Convergence of the balanced mode shapes, shown by plotting $1-|{\widehat{T}}_i{\left(t\right)}^{†}{\widehat{T}}_i(t-\mathrm{\Delta }t)|$ with respect to the final simulation time $t_{\infty }$ used to compute $T$ for the first five normalized balanced modes ${\widehat{T}}_i=T_i{\parallel T_i\parallel }^{-1}$. Here $\mathrm{\Delta }t=0.2$ and unstable modes are shown with thick lines.

Figure 6

Balancing error of transformed Gramians computed from a simulation with final simulation time $t_{\infty }=t_2$ and balanced using transformation matrices calculated from simulations with $t_{\infty }=t_1$. The error is quantified by the top left $(4\times 4)$ (thick), $(8\times 8)$ (thin), and $(12\times 12)$ (dashed) elements of $\parallel I-|V_{\left(11\right)}^{†}{V}_{\left(21\right)}{|\parallel }_F$ for $t_{\infty }=t_1=20$, 40, and 80. The value of $t_1$ from each curve can be identified by the zero error values at $t_2=t_1$.

Figure 7

ROM error as a function of the final simulation time $t_{\infty }$. Solid lines: Snapshot projection method [20, 26]. Lines with circles: Projection-free method.

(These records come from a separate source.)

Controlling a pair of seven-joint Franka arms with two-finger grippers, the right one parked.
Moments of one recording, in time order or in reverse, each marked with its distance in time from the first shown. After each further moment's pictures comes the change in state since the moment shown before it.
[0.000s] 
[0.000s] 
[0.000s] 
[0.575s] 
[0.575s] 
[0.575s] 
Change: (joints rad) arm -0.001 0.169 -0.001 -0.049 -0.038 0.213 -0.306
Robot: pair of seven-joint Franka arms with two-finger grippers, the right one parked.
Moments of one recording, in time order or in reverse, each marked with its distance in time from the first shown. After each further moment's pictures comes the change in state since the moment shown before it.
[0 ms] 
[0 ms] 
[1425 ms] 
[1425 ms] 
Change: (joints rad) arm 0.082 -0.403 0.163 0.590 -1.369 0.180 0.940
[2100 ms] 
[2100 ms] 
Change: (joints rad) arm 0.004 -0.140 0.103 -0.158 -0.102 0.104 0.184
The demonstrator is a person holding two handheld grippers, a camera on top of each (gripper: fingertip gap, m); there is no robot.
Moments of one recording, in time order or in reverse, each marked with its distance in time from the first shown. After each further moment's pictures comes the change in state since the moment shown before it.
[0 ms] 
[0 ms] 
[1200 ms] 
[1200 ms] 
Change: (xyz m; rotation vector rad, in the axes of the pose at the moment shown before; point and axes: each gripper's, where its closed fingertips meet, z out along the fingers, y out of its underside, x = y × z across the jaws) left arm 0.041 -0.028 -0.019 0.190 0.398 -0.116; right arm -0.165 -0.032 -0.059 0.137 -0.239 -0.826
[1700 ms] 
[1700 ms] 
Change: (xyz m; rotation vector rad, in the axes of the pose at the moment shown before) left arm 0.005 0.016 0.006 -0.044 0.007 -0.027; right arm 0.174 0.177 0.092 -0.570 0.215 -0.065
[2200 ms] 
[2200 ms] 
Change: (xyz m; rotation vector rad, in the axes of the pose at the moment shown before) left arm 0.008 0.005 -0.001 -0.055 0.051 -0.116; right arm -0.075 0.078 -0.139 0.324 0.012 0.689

For both methods, the different lines correspond to ROMs with 2, 4, 6, 8, 10, and 12 states from top to bottom.

Figure 8

Estimated optimal final simulation time $t_{\mathrm{opt}}\left(r\right)$ for different ROM orders $r$ (symbols) and linear trend line plotted for $r>2$.

Figure 9

Hankel singular values of ROMs obtained with the exact projection method [34] (crosses), the snapshot-based projection method [20, 26] (filled circles), and the projection-free method (open symbols) obtained with $t_{\infty }=t_{\mathrm{opt}}\left(r\right)$ for ROM orders of 4 (diamonds), 8 (squares), and 12 (open circles) from top to bottom. Note that the unstable singular values are not plotted for the first two methods as they are infinite by definition.

Figure 10

ROM error as a function of the ROM order, obtained with $t_{\infty }=t_{\mathrm{opt}}\left(r\right)$ for the projection-free method. Crosses: Exact projection method [34]. Filled circles: Snapshot-based projection method [20, 26]. Open circles: Projection-free method.

Figure 11

Impulse response (a) and transfer function gain (b) of the full system (thick light-grey dashed line, green online) and the ROMs obtained with the exact projection method [34] (thick dark-grey dashed line, blue online), the snapshot-based projection method [20, 26] (thin dash-dotted line), and the projection-free method (thin solid line, red online). ROM orders: 4, 8, and 12, top to bottom for both the impulse responses and the transfer functions.

Figure 12

Unstable base flow over a cylinder at $\mathrm{Re}=100$, showing streamlines and contours of vorticity. The white circle represents the disk of diameter 1 where the input (a vertical body force) is applied and the black triangle shows the location of the output, a sensor measuring the vertical velocity at (2,0).

Figure 13

Hankel singular values of ROMs obtained with the projection-free method with $t_{\infty }=13$ (open circles), $t_{\infty }=25$ (squares), and $t_{\infty }=50$ (diamonds).

Figure 14

Impulse response of the full cylinder flow (thick dashed line), compared to the 12th-order ROM obtained with the projection-free method (thin solid line). The agreement between the two impulse responses is excellent both for the initial transients shown in (a) and long term unstable response shown in (b).